Exercise: Look for "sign" in each line of the entries, and return the matching lines.

Stored dataset items:

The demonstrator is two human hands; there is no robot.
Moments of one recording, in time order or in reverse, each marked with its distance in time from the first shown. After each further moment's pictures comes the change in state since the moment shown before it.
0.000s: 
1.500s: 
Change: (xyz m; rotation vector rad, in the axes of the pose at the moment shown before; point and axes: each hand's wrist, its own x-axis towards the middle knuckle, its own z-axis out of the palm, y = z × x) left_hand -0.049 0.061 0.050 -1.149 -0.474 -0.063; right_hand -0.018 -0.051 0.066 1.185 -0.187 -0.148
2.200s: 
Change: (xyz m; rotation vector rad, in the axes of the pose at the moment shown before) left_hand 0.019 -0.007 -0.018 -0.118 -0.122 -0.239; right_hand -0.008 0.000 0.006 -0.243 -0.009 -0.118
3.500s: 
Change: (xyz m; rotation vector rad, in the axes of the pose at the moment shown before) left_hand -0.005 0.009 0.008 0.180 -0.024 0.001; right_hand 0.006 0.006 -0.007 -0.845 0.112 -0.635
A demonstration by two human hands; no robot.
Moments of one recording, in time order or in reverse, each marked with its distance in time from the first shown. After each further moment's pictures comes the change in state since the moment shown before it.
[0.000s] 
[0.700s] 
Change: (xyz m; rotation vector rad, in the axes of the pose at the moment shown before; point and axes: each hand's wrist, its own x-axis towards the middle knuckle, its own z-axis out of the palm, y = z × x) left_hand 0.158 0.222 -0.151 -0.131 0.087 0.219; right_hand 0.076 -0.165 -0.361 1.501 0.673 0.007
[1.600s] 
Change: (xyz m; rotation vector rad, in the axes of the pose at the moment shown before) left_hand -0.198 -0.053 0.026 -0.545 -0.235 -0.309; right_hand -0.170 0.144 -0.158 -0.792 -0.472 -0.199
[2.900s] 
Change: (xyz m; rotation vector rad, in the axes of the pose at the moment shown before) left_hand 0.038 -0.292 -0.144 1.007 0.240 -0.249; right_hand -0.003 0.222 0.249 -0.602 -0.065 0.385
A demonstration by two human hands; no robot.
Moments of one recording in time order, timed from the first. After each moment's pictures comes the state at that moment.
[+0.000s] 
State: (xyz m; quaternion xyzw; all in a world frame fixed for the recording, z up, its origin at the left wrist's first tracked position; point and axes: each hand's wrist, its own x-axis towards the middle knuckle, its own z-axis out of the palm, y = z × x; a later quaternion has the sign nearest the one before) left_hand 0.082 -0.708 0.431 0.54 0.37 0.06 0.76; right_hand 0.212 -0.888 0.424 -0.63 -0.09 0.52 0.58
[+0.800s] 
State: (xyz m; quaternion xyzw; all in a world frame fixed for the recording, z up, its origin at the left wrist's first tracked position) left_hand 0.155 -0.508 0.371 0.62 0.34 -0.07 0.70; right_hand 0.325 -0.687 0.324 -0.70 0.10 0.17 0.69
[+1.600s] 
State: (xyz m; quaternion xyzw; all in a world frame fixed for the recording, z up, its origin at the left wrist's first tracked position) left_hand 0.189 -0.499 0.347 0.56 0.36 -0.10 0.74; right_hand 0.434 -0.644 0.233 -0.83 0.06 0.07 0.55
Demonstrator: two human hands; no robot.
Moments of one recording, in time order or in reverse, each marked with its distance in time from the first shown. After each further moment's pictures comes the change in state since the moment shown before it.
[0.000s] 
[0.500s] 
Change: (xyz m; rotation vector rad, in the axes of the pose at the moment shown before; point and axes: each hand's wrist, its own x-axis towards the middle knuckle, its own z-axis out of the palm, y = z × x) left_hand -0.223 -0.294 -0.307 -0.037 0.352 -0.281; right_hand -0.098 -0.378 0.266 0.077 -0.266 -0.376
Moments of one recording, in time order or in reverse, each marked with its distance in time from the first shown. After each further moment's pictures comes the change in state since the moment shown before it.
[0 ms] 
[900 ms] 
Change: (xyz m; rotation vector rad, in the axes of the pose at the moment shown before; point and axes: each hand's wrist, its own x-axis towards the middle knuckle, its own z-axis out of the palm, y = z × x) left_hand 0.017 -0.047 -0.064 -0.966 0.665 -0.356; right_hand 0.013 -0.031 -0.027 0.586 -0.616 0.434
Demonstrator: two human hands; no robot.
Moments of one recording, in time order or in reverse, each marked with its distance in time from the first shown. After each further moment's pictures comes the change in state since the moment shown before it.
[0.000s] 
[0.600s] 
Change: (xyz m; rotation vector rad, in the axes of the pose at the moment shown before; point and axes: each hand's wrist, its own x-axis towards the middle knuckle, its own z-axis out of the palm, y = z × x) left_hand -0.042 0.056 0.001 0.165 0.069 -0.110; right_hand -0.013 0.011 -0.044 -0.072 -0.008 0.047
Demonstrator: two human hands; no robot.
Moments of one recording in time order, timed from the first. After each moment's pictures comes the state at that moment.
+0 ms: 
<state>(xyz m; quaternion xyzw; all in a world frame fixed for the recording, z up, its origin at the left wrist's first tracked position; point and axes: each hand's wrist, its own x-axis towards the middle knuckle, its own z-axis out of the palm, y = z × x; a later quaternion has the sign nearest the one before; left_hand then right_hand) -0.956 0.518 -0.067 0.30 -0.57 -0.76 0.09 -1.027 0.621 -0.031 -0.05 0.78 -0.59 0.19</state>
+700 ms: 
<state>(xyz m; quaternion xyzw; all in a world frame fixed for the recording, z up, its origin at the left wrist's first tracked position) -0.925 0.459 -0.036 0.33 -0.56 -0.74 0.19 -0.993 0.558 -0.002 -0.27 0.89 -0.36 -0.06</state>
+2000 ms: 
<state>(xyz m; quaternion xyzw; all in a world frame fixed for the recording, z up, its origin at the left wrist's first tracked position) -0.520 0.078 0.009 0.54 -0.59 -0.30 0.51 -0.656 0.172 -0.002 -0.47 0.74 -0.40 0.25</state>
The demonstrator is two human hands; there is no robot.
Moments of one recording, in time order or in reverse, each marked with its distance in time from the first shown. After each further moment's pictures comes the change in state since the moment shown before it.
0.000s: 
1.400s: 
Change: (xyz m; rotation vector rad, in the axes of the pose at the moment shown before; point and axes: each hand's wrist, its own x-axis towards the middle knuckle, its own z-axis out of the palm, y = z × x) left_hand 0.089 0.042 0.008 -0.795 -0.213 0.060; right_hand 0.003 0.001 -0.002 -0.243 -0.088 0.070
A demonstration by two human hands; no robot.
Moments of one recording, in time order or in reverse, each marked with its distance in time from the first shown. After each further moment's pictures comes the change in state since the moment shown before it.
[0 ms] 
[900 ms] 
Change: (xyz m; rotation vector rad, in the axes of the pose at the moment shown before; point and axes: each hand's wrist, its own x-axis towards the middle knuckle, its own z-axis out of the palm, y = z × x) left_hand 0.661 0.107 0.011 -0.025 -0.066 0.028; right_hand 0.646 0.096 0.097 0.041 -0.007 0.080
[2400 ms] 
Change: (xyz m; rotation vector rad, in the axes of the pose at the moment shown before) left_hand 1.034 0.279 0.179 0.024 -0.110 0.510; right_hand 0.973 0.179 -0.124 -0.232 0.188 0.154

Exercise solution:
State: (xyz m; quaternion xyzw; all in a world frame fixed for the recording, z up, its origin at the left wrist's first tracked position; point and axes: each hand's wrist, its own x-axis towards the middle knuckle, its own z-axis out of the palm, y = z × x; a later quaternion has the sign nearest the one before) left_hand 0.082 -0.708 0.431 0.54 0.37 0.06 0.76; right_hand 0.212 -0.888 0.424 -0.63 -0.09 0.52 0.58
<state>(xyz m; quaternion xyzw; all in a world frame fixed for the recording, z up, its origin at the left wrist's first tracked position; point and axes: each hand's wrist, its own x-axis towards the middle knuckle, its own z-axis out of the palm, y = z × x; a later quaternion has the sign nearest the one before; left_hand then right_hand) -0.956 0.518 -0.067 0.30 -0.57 -0.76 0.09 -1.027 0.621 -0.031 -0.05 0.78 -0.59 0.19</state>

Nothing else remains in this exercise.